▸ What to do
Below you will find a set of lines. Repeat them all exactly.

▸ Given material
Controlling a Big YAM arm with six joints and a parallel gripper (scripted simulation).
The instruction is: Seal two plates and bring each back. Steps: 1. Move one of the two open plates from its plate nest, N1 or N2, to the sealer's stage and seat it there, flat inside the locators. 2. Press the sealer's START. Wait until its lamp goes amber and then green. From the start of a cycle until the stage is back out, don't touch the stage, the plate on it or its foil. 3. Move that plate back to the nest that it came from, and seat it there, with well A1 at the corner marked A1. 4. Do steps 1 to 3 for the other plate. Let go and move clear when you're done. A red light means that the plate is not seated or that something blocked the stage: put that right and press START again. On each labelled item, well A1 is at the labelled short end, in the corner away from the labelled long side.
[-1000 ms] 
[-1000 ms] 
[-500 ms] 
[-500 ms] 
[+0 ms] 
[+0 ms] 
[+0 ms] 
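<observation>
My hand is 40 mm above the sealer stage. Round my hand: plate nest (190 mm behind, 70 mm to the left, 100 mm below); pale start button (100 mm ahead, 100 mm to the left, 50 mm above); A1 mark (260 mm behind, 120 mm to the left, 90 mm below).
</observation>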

▸ Answer below
Controlling a Big YAM arm with six joints and a parallel gripper (scripted simulation).
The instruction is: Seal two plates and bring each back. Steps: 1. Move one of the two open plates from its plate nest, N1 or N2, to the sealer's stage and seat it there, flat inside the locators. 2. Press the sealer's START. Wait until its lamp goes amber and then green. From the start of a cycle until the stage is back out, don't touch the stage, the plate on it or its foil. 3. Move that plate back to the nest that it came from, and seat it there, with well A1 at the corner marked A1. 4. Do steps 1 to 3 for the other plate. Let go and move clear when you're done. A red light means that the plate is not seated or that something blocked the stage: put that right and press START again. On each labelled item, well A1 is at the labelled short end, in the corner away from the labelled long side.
[-1000 ms] 
[-1000 ms] 
[-500 ms] 
[-500 ms] 
[+0 ms] 
[+0 ms] 
[+0 ms] 
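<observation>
My hand is 40 mm above the sealer stage. Round my hand: plate nest (190 mm behind, 70 mm to the left, 100 mm below); pale start button (100 mm ahead, 100 mm to the left, 50 mm above); A1 mark (260 mm behind, 120 mm to the left, 90 mm below).
</observation>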

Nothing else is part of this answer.